We all have preconceptions about things, it’s human nature. And my preconception of The Clash – maybe it’s down to their name – led me to expect more ear-jangling “noise” than I got as I listened to my first unknown track, Brand New Cadillac. At only just over two minutes long, this is an upbeat, rock and roll wonder, with great guitar and drums. Straightforward, formulaic, but such a tight sound. This bodes well, thought I.

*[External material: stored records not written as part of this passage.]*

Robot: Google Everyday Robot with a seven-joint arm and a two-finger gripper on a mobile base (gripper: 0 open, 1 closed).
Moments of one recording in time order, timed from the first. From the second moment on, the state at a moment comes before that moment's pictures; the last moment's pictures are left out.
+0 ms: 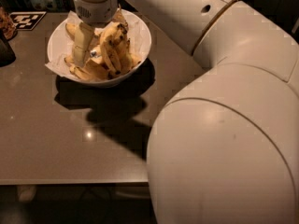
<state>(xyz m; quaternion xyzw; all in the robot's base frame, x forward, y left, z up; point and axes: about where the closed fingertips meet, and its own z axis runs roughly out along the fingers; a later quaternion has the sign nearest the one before) 0.649 0.118 0.940 -0.50 0.85 -0.03 0.14</state>
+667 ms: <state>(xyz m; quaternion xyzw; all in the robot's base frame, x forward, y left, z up) 0.640 0.101 0.951 -0.45 0.88 -0.03 0.15</state>
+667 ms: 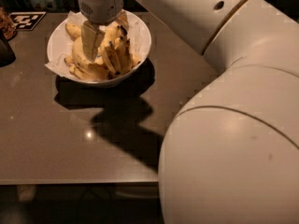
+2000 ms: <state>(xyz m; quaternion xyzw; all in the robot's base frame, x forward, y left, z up) 0.638 0.123 0.960 -0.46 0.88 -0.03 0.15</state>
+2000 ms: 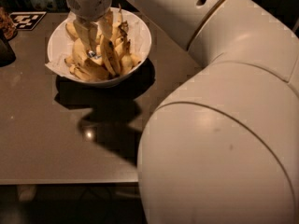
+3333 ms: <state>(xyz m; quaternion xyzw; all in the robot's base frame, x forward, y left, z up) 0.632 0.105 0.975 -0.41 0.90 -0.06 0.16</state>
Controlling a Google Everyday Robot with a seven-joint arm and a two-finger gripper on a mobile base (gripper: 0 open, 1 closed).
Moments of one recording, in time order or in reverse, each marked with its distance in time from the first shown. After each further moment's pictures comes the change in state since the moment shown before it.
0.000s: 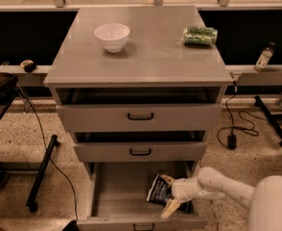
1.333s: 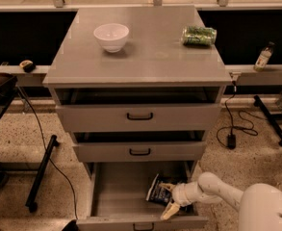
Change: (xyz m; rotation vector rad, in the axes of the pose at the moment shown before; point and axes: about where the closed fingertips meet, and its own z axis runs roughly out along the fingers) arm 0.041 0.009 0.039 -0.061 -0.070 0.041
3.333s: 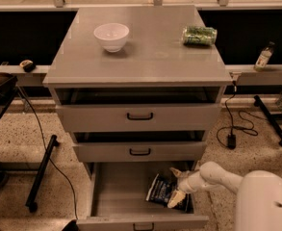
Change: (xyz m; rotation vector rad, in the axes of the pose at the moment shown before) arm 0.015 -0.055 -0.049 0.143 0.200 0.020
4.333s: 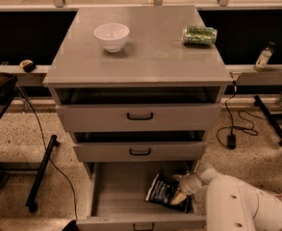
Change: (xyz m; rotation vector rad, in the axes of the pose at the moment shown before) arm 0.092 -0.026 0.059 -0.029 0.135 0.057
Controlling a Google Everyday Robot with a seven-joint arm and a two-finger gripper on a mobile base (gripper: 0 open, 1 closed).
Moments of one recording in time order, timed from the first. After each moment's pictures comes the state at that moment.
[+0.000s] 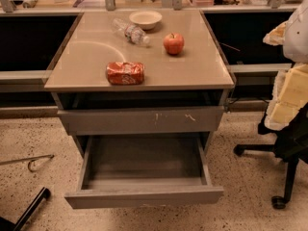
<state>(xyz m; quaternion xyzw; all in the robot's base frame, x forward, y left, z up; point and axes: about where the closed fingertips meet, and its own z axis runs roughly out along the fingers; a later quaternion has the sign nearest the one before) 0.438 -0.216 0.977 -0.60 0.78 -0.04 0.16</state>
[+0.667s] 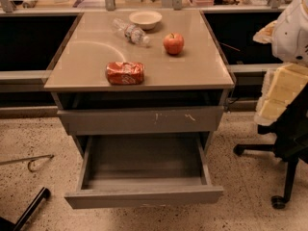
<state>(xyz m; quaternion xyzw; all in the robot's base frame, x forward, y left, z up) 0.452 -0.207 0.972 -0.61 0.77 -0.03 0.17</state>
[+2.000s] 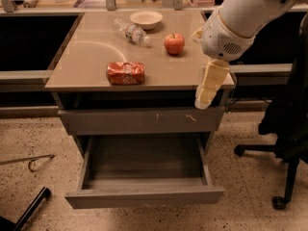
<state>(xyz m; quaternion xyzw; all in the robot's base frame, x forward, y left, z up) 0.537 -0.104 0.927 -0.69 0.69 0.04 0.22</state>
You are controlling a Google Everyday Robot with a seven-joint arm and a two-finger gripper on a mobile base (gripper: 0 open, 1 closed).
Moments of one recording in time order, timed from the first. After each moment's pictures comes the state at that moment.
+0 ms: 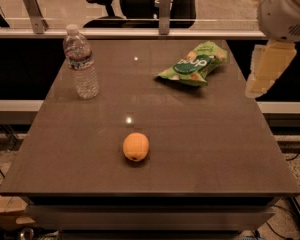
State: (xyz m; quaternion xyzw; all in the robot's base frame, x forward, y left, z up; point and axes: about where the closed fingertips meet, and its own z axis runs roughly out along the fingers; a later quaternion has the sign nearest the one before) arm 0.499 -0.191 1.019 -0.66 0.69 -0.18 0.24
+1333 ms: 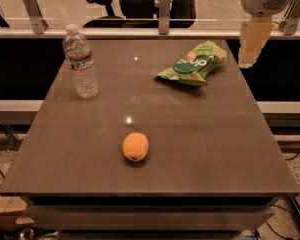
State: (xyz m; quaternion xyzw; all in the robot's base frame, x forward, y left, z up) arm 0.594 -0.208 1.014 -0.67 0.68 -0.22 0.21
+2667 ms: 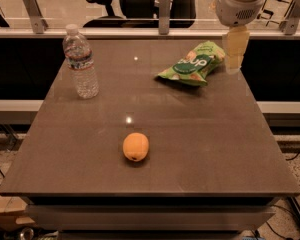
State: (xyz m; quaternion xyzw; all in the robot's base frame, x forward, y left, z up) arm 0.635 -0.192 0.956 -0.72 0.67 -0.16 0.12
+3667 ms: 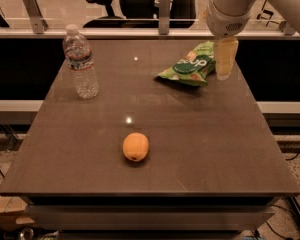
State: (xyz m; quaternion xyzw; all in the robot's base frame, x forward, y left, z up) arm 0.652 -0.178 0.927 -0.74 0.64 -0.16 0.14
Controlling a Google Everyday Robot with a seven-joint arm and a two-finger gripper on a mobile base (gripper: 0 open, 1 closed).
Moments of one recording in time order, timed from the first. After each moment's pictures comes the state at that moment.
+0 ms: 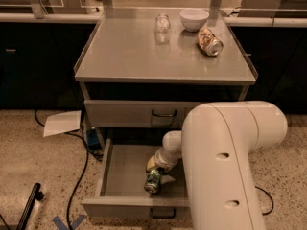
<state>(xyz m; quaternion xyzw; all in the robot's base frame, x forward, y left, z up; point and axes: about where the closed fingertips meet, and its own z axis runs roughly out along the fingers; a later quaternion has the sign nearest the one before) 0.607 -0.025 0.351 -0.01 0.99 0.16 0.06</state>
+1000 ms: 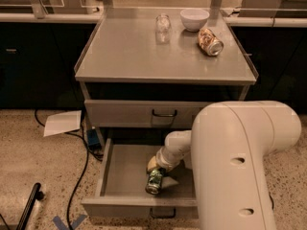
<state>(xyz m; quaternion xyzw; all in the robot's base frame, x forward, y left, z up) 0.599 -0.025 0.369 -0.03 0.98 0.17 0.07</state>
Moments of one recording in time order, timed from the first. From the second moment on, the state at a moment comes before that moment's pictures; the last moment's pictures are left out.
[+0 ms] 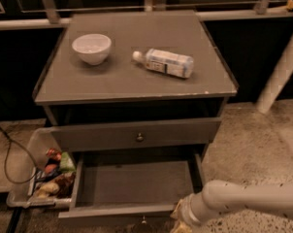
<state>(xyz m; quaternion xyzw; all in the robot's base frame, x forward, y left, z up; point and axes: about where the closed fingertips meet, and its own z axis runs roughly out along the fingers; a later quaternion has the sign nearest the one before) 0.383 -0.128 0.397 -0.60 0.76 0.16 0.17</state>
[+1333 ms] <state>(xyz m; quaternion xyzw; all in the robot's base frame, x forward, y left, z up) 0.466 -0.146 0.400 -0.60 0.73 0.18 0.27</state>
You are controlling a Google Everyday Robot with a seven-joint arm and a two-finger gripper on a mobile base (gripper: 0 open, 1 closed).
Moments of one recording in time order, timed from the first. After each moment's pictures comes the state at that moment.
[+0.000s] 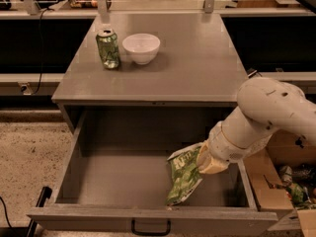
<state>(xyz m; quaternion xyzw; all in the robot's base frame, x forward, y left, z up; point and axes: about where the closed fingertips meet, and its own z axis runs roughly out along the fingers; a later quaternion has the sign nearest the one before) 0.432 -0.126 0.703 -0.72 0.66 0.13 0.14</state>
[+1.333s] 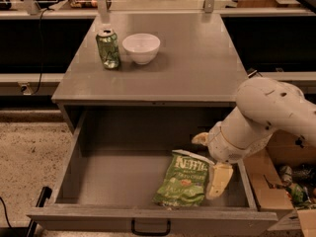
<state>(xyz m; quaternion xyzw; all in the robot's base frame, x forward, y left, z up) 0.430 -0.124 0.704 -0.73 0.66 0.13 0.14</state>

The next track, Lost in the Supermarket, didn’t disappoint either; bouncy tempo and great musical accompaniment again. Rudie Can’t Fail, the third track, fell a little too heavily into the ska camp for me. It’s not that I hate ska, but its jarring off-beat rhythm grates on me. Unsurprisingly, it is for this same reason that I can’t listen to reggae for longer than two minutes at a time.

To begin with, some of Joe Strummer’s vocals were a difficult listen – Jimmy Jazz being a good example of this. But I soon conceded that, in fact, Strummer’s vocal style is all part of the formula, the package, and it fits the songs perfectly. These are not songs for polished, note-perfect vocals, and they wouldn’t sound right with anyone else’s voice running through them (with the exception of Mick Jones, of course).

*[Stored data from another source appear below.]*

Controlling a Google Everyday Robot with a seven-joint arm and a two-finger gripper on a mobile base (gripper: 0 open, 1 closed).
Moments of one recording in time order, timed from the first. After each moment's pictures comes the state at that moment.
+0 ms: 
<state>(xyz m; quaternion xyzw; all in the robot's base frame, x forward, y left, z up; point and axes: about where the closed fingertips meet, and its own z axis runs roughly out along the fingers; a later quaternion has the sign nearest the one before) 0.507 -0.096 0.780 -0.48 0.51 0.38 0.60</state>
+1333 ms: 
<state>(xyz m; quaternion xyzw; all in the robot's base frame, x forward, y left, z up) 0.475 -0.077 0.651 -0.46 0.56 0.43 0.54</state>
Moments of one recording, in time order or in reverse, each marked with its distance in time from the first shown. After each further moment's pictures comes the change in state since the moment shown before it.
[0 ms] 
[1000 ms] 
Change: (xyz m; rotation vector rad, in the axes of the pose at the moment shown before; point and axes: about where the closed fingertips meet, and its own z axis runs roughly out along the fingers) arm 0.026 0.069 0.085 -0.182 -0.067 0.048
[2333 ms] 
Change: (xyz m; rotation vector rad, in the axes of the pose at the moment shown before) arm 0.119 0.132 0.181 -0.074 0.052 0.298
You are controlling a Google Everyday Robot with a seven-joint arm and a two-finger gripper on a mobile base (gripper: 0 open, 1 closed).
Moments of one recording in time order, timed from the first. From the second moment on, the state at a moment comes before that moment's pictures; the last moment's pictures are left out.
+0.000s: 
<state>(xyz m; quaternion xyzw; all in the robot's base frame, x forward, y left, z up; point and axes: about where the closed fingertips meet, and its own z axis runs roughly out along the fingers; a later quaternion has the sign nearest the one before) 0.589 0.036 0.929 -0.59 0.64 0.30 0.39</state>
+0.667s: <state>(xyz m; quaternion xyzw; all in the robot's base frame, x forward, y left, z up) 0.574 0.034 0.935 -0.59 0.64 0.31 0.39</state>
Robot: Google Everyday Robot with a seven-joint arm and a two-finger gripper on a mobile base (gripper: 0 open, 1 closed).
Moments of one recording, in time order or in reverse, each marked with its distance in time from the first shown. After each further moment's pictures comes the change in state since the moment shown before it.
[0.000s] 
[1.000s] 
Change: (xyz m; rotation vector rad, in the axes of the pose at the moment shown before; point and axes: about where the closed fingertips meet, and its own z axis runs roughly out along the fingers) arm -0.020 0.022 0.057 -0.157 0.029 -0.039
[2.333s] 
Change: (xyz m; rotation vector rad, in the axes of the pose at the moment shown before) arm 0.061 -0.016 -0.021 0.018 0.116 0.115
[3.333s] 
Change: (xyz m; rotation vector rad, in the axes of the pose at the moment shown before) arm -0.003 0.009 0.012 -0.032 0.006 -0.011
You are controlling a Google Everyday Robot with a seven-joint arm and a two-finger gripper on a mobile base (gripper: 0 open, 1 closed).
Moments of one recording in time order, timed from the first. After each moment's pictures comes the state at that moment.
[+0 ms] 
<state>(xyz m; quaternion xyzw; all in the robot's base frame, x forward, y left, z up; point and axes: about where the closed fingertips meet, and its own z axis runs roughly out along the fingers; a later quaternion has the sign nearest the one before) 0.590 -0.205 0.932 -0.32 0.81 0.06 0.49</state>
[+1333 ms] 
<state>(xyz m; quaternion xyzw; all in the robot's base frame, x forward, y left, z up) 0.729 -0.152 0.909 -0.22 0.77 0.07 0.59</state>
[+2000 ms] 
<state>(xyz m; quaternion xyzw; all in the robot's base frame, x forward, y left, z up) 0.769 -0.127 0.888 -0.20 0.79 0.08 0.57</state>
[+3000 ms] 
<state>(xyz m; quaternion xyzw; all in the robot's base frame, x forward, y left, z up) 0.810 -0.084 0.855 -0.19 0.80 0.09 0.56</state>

Notable points for me: the chord progression in the opening to Spanish Bombs (a solar plexus moment – rare for me these days), the drum fills in Brand New Cadillac, the bass lines throughout the album in general. I was genuinely surprised by how much I enjoyed the sound. I simply didn’t expect such musicality, and I’m only sorry it has taken me 46 years and 362 days to hear it. I expected my standout track (again, preconceptions!) to be Train in Vain but instead I’m opting for Death or Glory, although Lost in the Supermarket comes a very close second.

The downside? 19 songs is a little excessive. OK, it was released as a double album, but was the band unable to decide which tracks to exclude, in order to release a single album? Should they have considered releasing London Calling Vol. I and Vol. II? I must admit that by the time I reached track 13 (Koka Kola) I began calling on Alexa to skip, and this continued right through to the final (familiar) Train in Vain. That said, I will absolutely be adding The Clash to my online library, and will be listening to their other stuff – the stuff they did before this exploration of so many other styles of music.

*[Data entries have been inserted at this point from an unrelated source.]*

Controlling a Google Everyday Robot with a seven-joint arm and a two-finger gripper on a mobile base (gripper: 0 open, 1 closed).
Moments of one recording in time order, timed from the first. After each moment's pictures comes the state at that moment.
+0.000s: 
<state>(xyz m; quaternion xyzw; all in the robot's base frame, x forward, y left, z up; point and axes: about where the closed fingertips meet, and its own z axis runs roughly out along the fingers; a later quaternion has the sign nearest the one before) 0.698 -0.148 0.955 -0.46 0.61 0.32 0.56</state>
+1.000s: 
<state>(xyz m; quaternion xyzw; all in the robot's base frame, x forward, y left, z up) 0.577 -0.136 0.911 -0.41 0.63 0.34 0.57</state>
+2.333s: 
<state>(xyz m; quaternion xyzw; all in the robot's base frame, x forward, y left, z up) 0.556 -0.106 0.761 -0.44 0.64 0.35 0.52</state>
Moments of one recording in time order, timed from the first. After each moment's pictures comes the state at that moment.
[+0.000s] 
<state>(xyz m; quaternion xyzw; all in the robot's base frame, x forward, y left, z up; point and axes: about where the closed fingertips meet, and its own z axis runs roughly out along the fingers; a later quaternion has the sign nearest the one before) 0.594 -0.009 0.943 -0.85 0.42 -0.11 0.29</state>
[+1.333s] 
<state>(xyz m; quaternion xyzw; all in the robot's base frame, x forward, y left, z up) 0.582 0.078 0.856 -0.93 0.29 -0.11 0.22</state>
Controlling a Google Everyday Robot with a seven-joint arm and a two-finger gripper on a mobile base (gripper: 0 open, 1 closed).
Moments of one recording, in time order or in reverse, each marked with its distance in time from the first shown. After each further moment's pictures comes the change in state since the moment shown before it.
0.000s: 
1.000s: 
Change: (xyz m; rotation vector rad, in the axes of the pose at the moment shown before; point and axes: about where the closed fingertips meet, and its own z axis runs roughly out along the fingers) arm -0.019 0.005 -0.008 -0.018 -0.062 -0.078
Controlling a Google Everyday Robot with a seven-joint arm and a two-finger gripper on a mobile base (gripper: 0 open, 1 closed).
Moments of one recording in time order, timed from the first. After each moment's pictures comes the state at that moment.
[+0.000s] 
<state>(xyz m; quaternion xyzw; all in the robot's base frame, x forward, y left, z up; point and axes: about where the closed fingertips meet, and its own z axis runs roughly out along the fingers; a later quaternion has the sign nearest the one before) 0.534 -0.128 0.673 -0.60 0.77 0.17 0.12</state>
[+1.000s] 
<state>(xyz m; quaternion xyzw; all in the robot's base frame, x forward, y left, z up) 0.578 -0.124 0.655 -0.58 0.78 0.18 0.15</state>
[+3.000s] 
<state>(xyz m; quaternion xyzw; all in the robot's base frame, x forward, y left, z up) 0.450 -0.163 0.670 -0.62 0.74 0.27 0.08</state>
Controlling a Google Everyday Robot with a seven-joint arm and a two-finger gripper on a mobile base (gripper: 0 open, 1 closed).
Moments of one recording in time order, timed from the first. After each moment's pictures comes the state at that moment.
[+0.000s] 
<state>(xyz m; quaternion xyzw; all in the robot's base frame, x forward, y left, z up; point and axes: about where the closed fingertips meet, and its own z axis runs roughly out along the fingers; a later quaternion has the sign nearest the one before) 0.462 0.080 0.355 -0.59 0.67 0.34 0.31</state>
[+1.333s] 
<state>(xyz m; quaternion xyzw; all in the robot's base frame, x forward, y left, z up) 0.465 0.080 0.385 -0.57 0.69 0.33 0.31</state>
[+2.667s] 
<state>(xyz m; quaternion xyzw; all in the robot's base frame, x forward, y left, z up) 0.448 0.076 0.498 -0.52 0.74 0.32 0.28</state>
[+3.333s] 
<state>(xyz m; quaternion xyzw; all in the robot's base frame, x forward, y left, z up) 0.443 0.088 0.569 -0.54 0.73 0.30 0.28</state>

I completely get why this album was listed at number eight in Rolling Stone’s list of the 500 Greatest Albums of All Time (2012). Musically it is a triumph; a smorgasbord of styles; rockabilly, ska, reggae, New Orleans R&B, pop, lounge jazz, hard rock, brought together in a masterful way. It’s shown me that I shouldn’t see punk bands like The Clash as being ‘inaccessible’ or ‘not my thing’ without giving them a listen first. I’ve missed out on years of being able to enjoy a lot of these tracks, but I’ll make up for lost time, and stick it on again today. I might even listen to the tracks between Koka Kola and Train in Vain.

Anyway … it’s a very solid 7/10 from me.

[Craig’s Review –Like Sara-Jane, I am embarrassed to admit I’d heard the standout singles and little else by these legends. Hell, I didn’t know this was a double album until I Googled. And it started great: London Calling is a monstrous track, showcasing Strummer’s characteristic vocal to perfection, second only to Should I Stay or Should I Go in that regard. However, while Sara-Jane embraced the merry skipping between genres, the hopping and bopping from punk to reggae to ska to rock and back like a coke-addled frog at an aquatic rave, I just wanted to flatten the bugger with a frying pan. SJ is right, this could and should have been a pair of more focussed and thematic albums. While the songs were decent, I expected something more, somehow, something befitting true Hall of Famers. My fault, I guess. I went in believing the hype. It’s a 5/10 from me.]